Up to this point, there was never a doubt in my mind that Alex would come back and be our Alex. I had never anticipated the idea, even for a moment, that Alex might have severe brain damage. Of course Alex would come back and we could have that one conversation I had agonized over a thousand times—the one question I so desperately longed to ask: “Alex, would you please forgive me?”
For the first time, I came face-to-face with the prospect that I might never have the chance to receive his forgiveness—that Alex might have slipped away from us forever. Reeling from this new possibility, my body sank back into the chair, visibly defeated.
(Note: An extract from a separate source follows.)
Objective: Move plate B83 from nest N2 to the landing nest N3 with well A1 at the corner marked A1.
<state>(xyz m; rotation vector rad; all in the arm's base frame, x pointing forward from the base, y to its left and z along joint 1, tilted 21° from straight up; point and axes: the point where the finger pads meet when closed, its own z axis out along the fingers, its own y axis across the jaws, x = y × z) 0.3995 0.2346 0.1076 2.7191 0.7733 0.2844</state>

But the chair could not stop my mind’s cascading into a black abyss—my lowest point since this nightmare began.
It was this day, of all that followed the accident, that I gave in to my deepest fears. I embraced the apparent failure of the moment and allowed it to define the future. In so doing, I allowed myself to become devastated. With this latest report from the therapist, everything had taken on a darkened hue. I cried as much that day as I had on the day of the accident. Alex couldn’t move, couldn’t breathe on his own, couldn’t speak, and couldn’t swallow. If he couldn’t think and understand, then in what sense was he really Alex?
Where had my faith gone? Why did I embrace doubt after so many victories? I guess I am a lot like Peter when Jesus told him to get out of the boat and walk on water, confident in Jesus one moment and focused on the waves—and sinking—the next. But even though I was giving the Giant Despair a temporary free pass in my mind, no one was giving up, including me.
The therapists were wonderful, soldiering on despite these setbacks. The speech therapist was particularly tenacious and gave me a lot of encouragement. Not too long after the negative news, she helped Alex develop three facial movements that gave us true hope. He could move the corner of his mouth on the right side of his face. We were able to establish with him that this expression meant the word
yes
. Puckered lips, we agreed with Alex, meant the word
no
. Alex’s all-time favorite expression, however, was rolling his eyes, which took on a variety of meanings, depending on context. For example:
I don’t know.
Your questions are bugging me.
My dad is a nut job.
And just about anything else from the massive realm of possibilities between yes and no.